I typed a message over and over in Facebook Messenger to reach out to their brother’s grandmother. What should I say? Will my message be received with happiness or am I creating another problem for a family that has already been through so much? As I hit send, I felt my stomach turn a flip. Now the waiting game would begin and my mind began running through every possible scenario. Luckily, I didn’t have to wait very long as I had a response the following morning.
The response was nothing short of what I had prayed for; their brother would love to meet them. This past weekend we had the honor of bringing together three lives that shared so much heartache over a few short years.
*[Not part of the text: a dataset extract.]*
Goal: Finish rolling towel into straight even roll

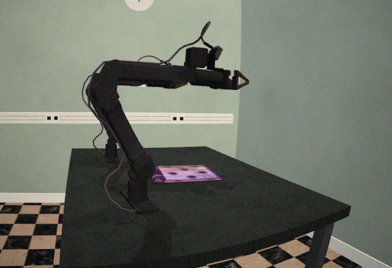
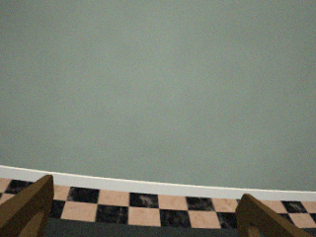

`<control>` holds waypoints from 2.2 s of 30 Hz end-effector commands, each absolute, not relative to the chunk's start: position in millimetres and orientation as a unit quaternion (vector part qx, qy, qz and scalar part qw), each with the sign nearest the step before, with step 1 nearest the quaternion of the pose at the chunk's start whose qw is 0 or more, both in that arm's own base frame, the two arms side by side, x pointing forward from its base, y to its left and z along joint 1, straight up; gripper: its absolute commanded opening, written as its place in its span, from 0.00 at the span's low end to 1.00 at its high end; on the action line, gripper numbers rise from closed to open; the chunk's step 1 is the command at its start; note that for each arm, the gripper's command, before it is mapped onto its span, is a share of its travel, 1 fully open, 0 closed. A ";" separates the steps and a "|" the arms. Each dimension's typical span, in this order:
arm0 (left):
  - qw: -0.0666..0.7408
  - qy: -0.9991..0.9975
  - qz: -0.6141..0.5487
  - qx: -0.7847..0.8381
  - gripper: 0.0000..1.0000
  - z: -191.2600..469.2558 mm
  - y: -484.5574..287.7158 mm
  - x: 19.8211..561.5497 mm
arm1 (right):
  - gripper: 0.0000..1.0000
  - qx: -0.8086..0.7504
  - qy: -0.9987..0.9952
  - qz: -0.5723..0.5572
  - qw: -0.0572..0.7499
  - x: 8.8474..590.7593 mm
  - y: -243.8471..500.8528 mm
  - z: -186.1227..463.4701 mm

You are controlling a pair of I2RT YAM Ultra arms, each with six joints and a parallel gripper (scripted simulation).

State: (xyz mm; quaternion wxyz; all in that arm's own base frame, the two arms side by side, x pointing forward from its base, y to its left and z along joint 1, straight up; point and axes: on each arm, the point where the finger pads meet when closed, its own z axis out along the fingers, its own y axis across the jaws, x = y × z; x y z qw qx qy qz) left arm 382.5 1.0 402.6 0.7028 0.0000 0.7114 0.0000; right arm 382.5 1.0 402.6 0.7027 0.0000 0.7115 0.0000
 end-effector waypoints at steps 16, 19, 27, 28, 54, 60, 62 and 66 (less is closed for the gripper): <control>0.707 0.707 0.000 0.000 1.00 407.2 1.0 381.6 | 1.00 0.000 0.707 0.000 0.707 381.6 1.0 407.2; 0.702 0.712 -0.001 0.003 1.00 401.6 0.3 381.8 | 1.00 -0.002 0.712 0.000 0.702 381.8 1.6 401.5; 0.692 0.720 -0.012 0.060 1.00 378.9 -15.2 366.4 | 1.00 -0.050 0.723 0.007 0.689 365.4 14.5 378.8; 0.689 0.721 -0.014 0.072 0.99 374.3 -18.3 363.3 | 1.00 -0.060 0.725 0.008 0.686 362.1 17.2 374.2; 0.548 0.699 -0.086 0.450 0.99 218.3 -124.4 257.6 | 0.99 -0.379 0.746 0.049 0.545 249.9 105.8 218.3; 0.488 0.670 -0.105 0.550 0.99 172.3 -155.8 226.5 | 0.99 -0.466 0.735 0.061 0.489 216.8 132.0 172.3; 0.467 0.659 -0.110 0.579 0.99 158.1 -165.5 216.8 | 0.99 -0.492 0.730 0.064 0.471 206.6 140.1 158.1; 0.429 0.636 -0.120 0.631 0.98 132.1 -183.2 199.2 | 0.98 -0.537 0.718 0.070 0.436 187.9 154.9 132.1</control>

The result was nothing short of a miracle. A family that hadn’t had a real chance to develop slowly took root. Sitting back and watching an older brother get to realize his dream of completing his family was easily one of the most moving experiences I have ever witnessed. Summer and Stryker meshed so well with him it was obvious that something greater was at work than any plans we could have made. What made the experience even better is that Jackson, Rosie, and Thayer are as much a part of this motley crew as the others.
This past Sunday we added a new branch to our family tree. My children gained a new brother; Christi and I gained a new friend and confidante in his grandmother, and will soon meet his Dad. Could a better ending have come from such a troubled story? I don’t think so.
Unconventional describes every aspect of our family, and you know what? I wouldn’t have it any other way.